**Directions for this task:**
Every line of the material is to be returned verbatim. Pictures stay out.

--

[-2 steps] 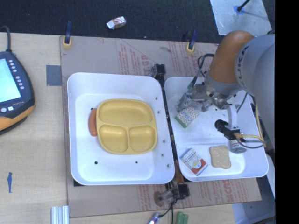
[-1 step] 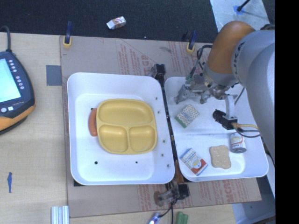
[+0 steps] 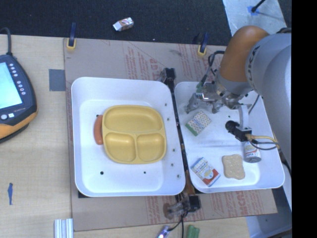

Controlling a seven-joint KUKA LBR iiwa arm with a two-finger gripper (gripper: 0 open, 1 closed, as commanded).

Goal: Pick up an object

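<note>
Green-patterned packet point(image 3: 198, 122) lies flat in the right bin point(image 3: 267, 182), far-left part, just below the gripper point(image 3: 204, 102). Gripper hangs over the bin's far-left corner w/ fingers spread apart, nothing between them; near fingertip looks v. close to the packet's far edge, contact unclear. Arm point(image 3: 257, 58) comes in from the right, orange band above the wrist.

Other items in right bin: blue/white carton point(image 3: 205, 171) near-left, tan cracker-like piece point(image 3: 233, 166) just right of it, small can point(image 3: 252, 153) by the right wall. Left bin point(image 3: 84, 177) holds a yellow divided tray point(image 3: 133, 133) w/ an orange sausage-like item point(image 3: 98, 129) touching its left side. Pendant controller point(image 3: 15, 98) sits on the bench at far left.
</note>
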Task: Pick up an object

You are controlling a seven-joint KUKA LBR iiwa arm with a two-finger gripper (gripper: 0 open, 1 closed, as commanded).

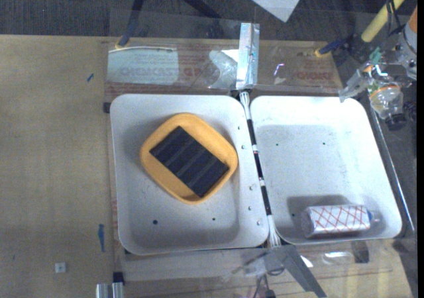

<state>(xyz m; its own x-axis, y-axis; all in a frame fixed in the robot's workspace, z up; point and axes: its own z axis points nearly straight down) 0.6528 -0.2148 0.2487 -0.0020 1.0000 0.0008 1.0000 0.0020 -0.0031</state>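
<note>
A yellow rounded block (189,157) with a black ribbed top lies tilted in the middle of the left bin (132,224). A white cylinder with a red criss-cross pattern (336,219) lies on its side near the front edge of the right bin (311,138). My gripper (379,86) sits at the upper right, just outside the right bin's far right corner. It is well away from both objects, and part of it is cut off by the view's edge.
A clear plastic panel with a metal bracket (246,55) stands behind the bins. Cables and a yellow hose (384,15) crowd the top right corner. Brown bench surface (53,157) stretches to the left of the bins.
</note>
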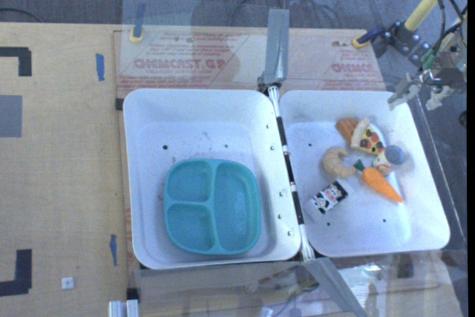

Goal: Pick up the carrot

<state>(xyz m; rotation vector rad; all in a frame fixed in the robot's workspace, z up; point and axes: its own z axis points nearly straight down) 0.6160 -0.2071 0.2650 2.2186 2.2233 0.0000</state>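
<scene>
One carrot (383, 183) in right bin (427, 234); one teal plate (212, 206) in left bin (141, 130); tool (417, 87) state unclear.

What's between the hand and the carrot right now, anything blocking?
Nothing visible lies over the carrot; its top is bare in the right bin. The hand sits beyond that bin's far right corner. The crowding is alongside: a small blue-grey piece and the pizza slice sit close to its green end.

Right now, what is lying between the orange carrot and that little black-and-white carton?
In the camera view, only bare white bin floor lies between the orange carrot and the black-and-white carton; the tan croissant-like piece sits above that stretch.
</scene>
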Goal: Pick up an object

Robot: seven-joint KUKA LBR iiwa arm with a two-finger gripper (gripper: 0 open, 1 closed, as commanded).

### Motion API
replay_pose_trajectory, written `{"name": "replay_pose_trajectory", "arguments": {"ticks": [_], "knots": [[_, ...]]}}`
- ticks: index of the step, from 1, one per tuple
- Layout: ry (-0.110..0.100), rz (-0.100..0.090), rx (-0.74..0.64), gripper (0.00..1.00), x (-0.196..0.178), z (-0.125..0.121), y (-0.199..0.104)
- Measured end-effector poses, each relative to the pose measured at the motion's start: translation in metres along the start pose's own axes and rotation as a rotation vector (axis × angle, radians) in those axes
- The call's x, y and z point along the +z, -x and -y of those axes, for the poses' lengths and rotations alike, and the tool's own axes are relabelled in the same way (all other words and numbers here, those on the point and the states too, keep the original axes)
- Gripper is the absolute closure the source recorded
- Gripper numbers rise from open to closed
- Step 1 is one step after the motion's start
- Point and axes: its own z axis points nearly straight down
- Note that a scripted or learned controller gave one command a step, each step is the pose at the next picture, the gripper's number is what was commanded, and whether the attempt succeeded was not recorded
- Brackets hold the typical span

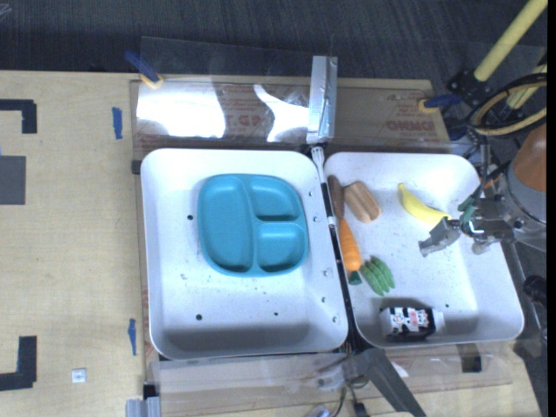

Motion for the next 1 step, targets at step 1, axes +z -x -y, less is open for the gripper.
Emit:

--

**Solution to this task:**
[-2 steps] 
[-1 step] 
[+0 steps] 

Controlling a seven-joint KUKA LBR iiwa arm with a two-finger gripper (gripper: 0 open, 1 closed, as commanded).

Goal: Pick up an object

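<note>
Green-patterned packet point(image 3: 198, 122) lies flat in the right bin point(image 3: 267, 182), far-left part, just below the gripper point(image 3: 204, 102). Gripper hangs over the bin's far-left corner w/ fingers spread apart, nothing between them; near fingertip looks v. close to the packet's far edge, contact unclear. Arm point(image 3: 257, 58) comes in from the right, orange band above the wrist.

Other items in right bin: blue/white carton point(image 3: 205, 171) near-left, tan cracker-like piece point(image 3: 233, 166) just right of it, small can point(image 3: 252, 153) by the right wall. Left bin point(image 3: 84, 177) holds a yellow divided tray point(image 3: 133, 133) w/ an orange sausage-like item point(image 3: 98, 129) touching its left side. Pendant controller point(image 3: 15, 98) sits on the bench at far left.
</note>
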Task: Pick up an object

You are controlling a seven-joint KUKA LBR iiwa arm with a two-finger gripper (gripper: 0 open, 1 closed, as commanded).


<state>(xyz m; its own x-axis, y-axis; all in a frame fixed in the robot's workspace, z up; point and axes: its own z axis points nearly straight down) 0.6528 -0.2148 0.2487 -0.0020 1.0000 0.0008 1.0000 0.0020 -0.0031</state>
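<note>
A yellow rounded block (189,157) with a black ribbed top lies tilted in the middle of the left bin (132,224). A white cylinder with a red criss-cross pattern (336,219) lies on its side near the front edge of the right bin (311,138). My gripper (379,86) sits at the upper right, just outside the right bin's far right corner. It is well away from both objects, and part of it is cut off by the view's edge.
A clear plastic panel with a metal bracket (246,55) stands behind the bins. Cables and a yellow hose (384,15) crowd the top right corner. Brown bench surface (53,157) stretches to the left of the bins.
</note>
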
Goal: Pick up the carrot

<state>(xyz m; rotation vector rad; all in a frame fixed in the robot's workspace, z up; point and axes: its own z axis points nearly straight down) 0.6160 -0.2071 0.2650 2.2186 2.2233 0.0000</state>
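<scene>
One carrot (383, 183) in right bin (427, 234); one teal plate (212, 206) in left bin (141, 130); tool (417, 87) state unclear.

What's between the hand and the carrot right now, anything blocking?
Nothing visible lies over the carrot; its top is bare in the right bin. The hand sits beyond that bin's far right corner. The crowding is alongside: a small blue-grey piece and the pizza slice sit close to its green end.

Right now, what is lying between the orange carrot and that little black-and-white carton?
In the camera view, only bare white bin floor lies between the orange carrot and the black-and-white carton; the tan croissant-like piece sits above that stretch.
</scene>
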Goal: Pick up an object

Robot: seven-joint KUKA LBR iiwa arm with a two-finger gripper (gripper: 0 open, 1 closed, as commanded).

### Motion API
replay_pose_trajectory, written `{"name": "replay_pose_trajectory", "arguments": {"ticks": [_], "knots": [[_, ...]]}}`
- ticks: index of the step, from 1, one per tuple
- Layout: ry (-0.110..0.100), rz (-0.100..0.090), rx (-0.74..0.64), gripper (0.00..1.00), x (-0.196..0.178), z (-0.125..0.121), y (-0.199..0.104)
- Measured end-effector poses, each relative to the pose measured at the motion's start: translation in metres along the start pose's own axes and rotation as a rotation vector (axis × angle, radians) in those axes
- The call's x, y and z point along the +z, -x and -y of those axes, for the poses' lengths and rotations alike, and the tool's own axes are relabelled in the same way (all other words and numbers here, those on the point and the states too, keep the original axes)
- Gripper is the absolute closure the source recorded
- Gripper numbers rise from open to closed
- Step 1 is one step after the motion's start
- Point and axes: its own z axis points nearly straight down
- Note that a scripted or learned controller gave one command a step, each step is the pose at the next picture, the gripper's number is what was commanded, and whether the attempt succeeded was not recorded
- Brackets hold the typical span


Motion for the next 1 step, targets at step 1, axes +z -x -y, less is open for the gripper.
Emit:

That is the complete answer to the exercise.